(WHAT THIS TASK INVOLVES) Supply the number of lines in the data below that hold "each", and let that number be the whole answer.

(DATA BLOCK)

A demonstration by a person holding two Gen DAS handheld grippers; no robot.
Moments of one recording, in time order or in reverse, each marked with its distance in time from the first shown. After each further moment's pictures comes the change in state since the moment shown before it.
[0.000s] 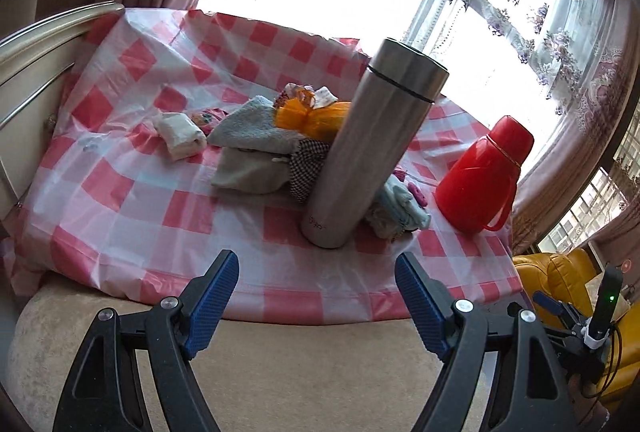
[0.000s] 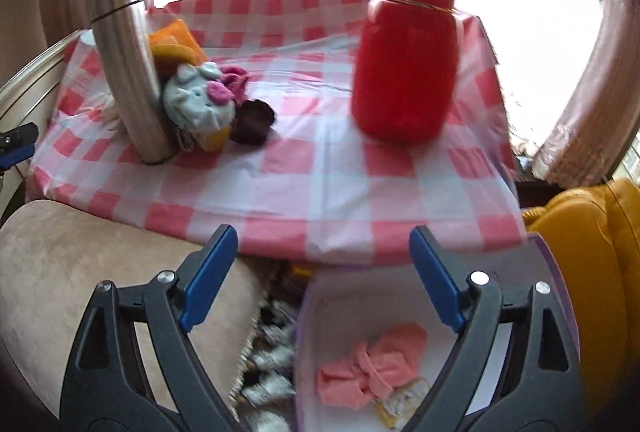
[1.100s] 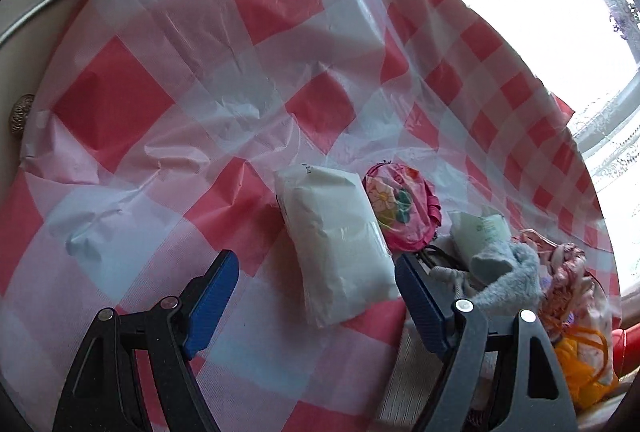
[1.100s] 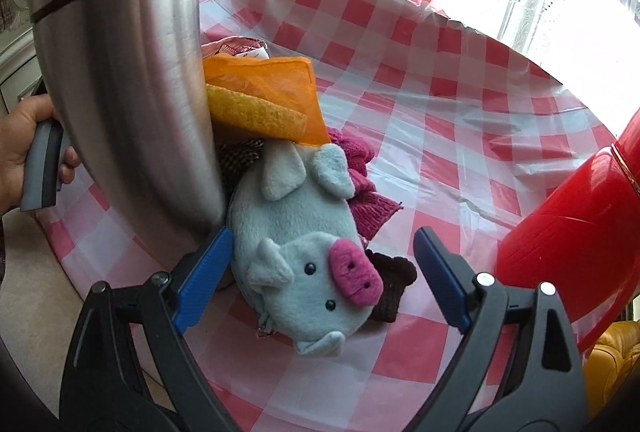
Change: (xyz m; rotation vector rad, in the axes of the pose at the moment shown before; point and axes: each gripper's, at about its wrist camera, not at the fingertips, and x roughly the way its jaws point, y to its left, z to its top) left arm 0.186 0.180 0.126 -0.430 0.139 0.309; right arm 0.125 0.110 0.115 -0.321 -0.010 0.171
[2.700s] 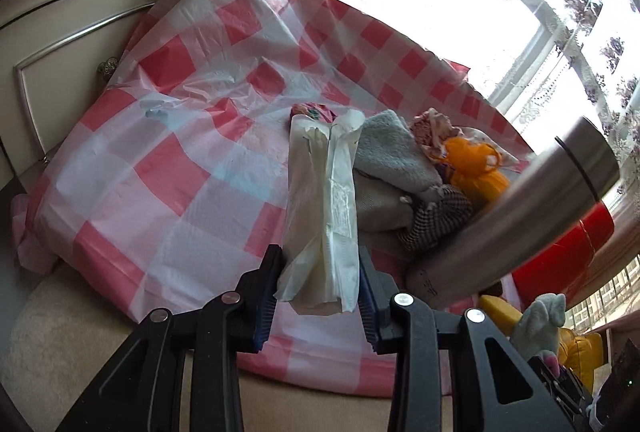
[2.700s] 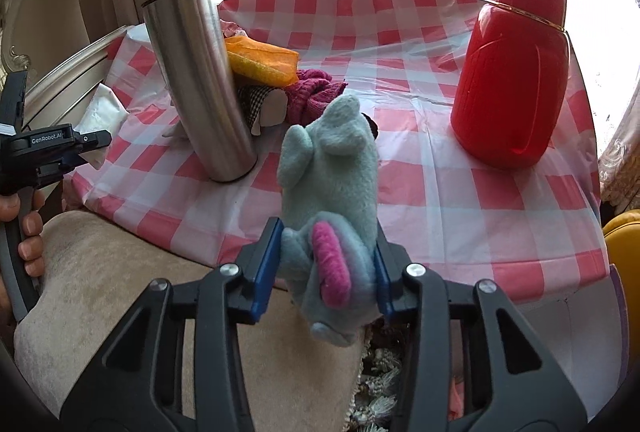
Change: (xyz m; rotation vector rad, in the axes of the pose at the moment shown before) left arm -0.139 -0.004 -0.148 0.163 -0.130 -0.167; right arm -0.094 -0.019 -0.108 0.287 -0.022 0.021
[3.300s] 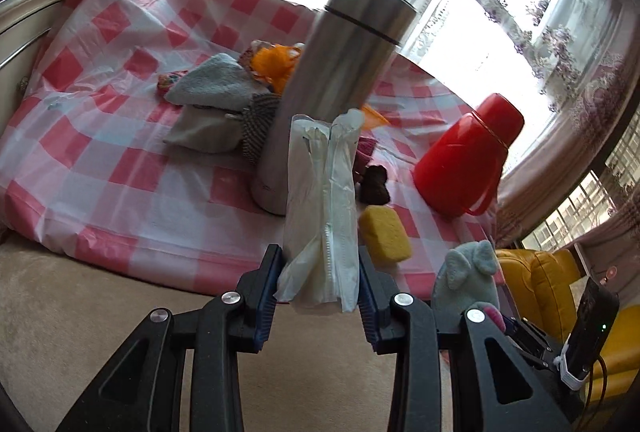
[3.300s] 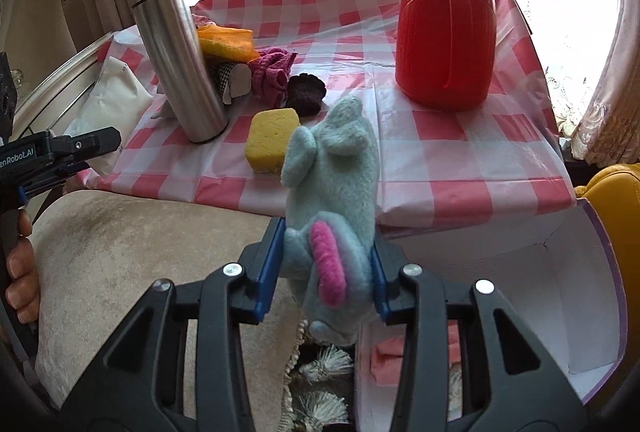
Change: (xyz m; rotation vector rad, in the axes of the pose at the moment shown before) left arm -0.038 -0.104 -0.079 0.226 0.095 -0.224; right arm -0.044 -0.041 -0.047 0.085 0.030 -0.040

(EXERCISE OUTPUT) 2